▶ YOUR INSTRUCTIONS:
The pictures are to be dropped, and the records below are to be restated word for word.

[Opening THE RECORDS section]

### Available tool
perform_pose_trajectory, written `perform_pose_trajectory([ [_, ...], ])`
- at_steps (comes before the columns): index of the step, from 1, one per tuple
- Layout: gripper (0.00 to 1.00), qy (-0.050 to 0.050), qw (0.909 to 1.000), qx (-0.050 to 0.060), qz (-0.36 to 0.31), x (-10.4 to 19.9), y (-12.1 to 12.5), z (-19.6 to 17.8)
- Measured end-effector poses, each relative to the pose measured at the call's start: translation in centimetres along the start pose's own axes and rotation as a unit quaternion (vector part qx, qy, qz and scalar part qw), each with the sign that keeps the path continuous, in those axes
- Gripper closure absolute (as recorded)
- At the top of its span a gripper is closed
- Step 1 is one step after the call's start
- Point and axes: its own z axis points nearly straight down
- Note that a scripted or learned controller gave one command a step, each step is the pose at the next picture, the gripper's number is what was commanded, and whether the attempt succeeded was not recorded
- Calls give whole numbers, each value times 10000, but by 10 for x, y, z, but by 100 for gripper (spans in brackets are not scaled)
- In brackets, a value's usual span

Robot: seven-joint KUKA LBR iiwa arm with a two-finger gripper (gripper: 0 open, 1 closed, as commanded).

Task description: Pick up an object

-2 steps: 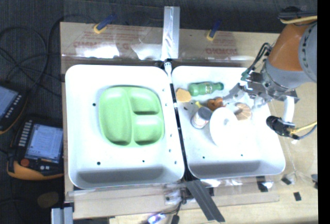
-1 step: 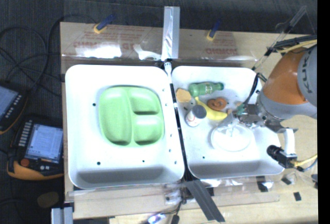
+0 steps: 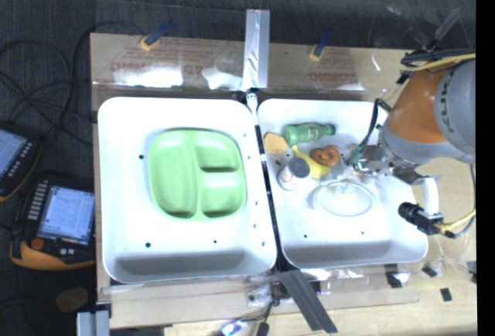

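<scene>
Bins sit side by side on the bench, and reading from the near rim toward the far one gives the layout. At the near side, the left bin (image 3: 124, 249) and right bin (image 3: 340, 245) show bare white floor. Farther in, the left bin carries a green divided tray (image 3: 193, 172) lying flat in its middle. In the right bin, a clear round lid-like ring (image 3: 343, 199) lies on the floor, hard to make out against the white. Beyond it a cluster gathers against the centre divider: a small grey and white piece (image 3: 292, 169), a yellow object (image 3: 309, 164), an orange-brown toy (image 3: 326, 156), a tan piece (image 3: 274, 143), and, farthest, a green bottle (image 3: 308, 131) lying on its side.

The gripper (image 3: 363, 160) hangs at the right side of that bin, below the orange band of the arm (image 3: 421, 114). Nothing is visibly between its fingers, and I cannot tell whether it is spread or closed.

The relation that counts: the cluster lies just to the view's left of the gripper, the orange-brown toy nearest and close beside it. The bottle's long axis runs left to right across the view, so a grasp there would likely need the fingers spanning it near to far.
</scene>
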Motion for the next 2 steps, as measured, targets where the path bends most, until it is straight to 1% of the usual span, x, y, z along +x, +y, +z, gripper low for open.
perform_pose_trajectory([
  [1,100,-1,10000,-55,2,0,4,-12],
  [2,100,19,9896,66,-1437,24,28,-97],
])
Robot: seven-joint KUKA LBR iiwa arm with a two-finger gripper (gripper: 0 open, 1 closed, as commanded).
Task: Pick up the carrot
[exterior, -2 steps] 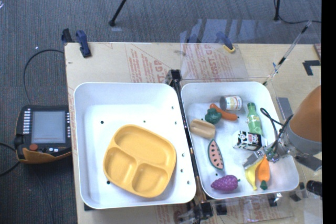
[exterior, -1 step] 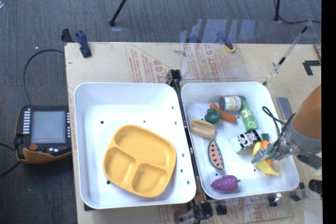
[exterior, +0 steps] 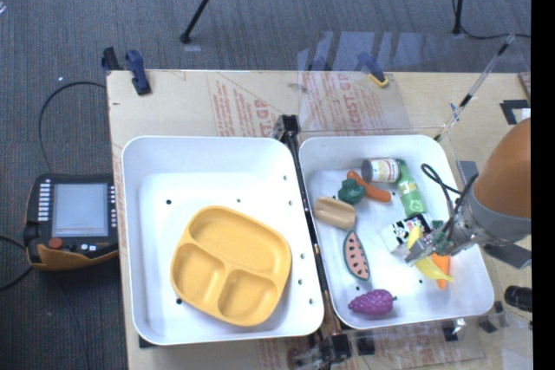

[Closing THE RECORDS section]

▶ TASK ANSWER:
### Available tool
perform_pose_trajectory, written `perform_pose_trajectory([ [_, ...], ])`
- at_steps (comes before the columns): index of the step, from 1, one per tuple
- Layout: gripper (0.00 to 1.00), qy (-0.050 to 0.050), qw (0.909 to 1.000), qx (-0.050 to 0.060), qz (-0.36 to 0.31), x (-10.4 to 19.9), y (-12.1 to 12.5), z (-19.6 to 17.8)
- Measured end-effector poses, each relative to the pose measured at the call's start: translation in centimetres along the start pose's own axes and rotation as a unit quaternion (vector part qx, qy, qz and scalar part qw), each with the sign that keeps the path continuous, in those axes
- Gripper closure absolute (as recorded)
- At the top of its span a gripper is closed
- Step 1 is one step after the call's start
- Point and axes: its own z axis points nearly straight down
- Note that a scripted or learned controller gave one command a step, each step is the pose at the next picture, the gripper's number is what was commanded, and whether the attempt succeeded was not recorded
- Calls give whole numbers, each value times 10000, but by 10 for x, y, z, but by 100 for gripper (spans in brackets are not scaled)
- In brackets, a value's usual span

Robot: seven-joint KUKA LBR iiwa arm with a two-finger gripper (gripper: 0 open, 1 closed, as commanded).

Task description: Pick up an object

-2 steps: 
-1 step: 
+0 steps: 

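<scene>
Bins sit side by side on the bench, and reading from the near rim toward the far one gives the layout. At the near side, the left bin (image 3: 124, 249) and right bin (image 3: 340, 245) show bare white floor. Farther in, the left bin carries a green divided tray (image 3: 193, 172) lying flat in its middle. In the right bin, a clear round lid-like ring (image 3: 343, 199) lies on the floor, hard to make out against the white. Beyond it a cluster gathers against the centre divider: a small grey and white piece (image 3: 292, 169), a yellow object (image 3: 309, 164), an orange-brown toy (image 3: 326, 156), a tan piece (image 3: 274, 143), and, farthest, a green bottle (image 3: 308, 131) lying on its side.

The gripper (image 3: 363, 160) hangs at the right side of that bin, below the orange band of the arm (image 3: 421, 114). Nothing is visibly between its fingers, and I cannot tell whether it is spread or closed.

The relation that counts: the cluster lies just to the view's left of the gripper, the orange-brown toy nearest and close beside it. The bottle's long axis runs left to right across the view, so a grasp there would likely need the fingers spanning it near to far.
</scene>
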Motion for the next 2 steps, as measured, targets where the path bends most, until it is straight to 1% of the usual span, x, y, z along +x, +y, +z, gripper low for open.
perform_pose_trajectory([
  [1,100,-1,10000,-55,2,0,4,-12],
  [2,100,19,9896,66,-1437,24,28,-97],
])
Robot: seven-joint KUKA LBR iiwa arm with a two-finger gripper (gripper: 0 open, 1 closed, as commanded).
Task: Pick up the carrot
[exterior, -2 steps] 
[exterior, -1 step] 
[exterior, +0 steps] 

The exercise requires nothing else.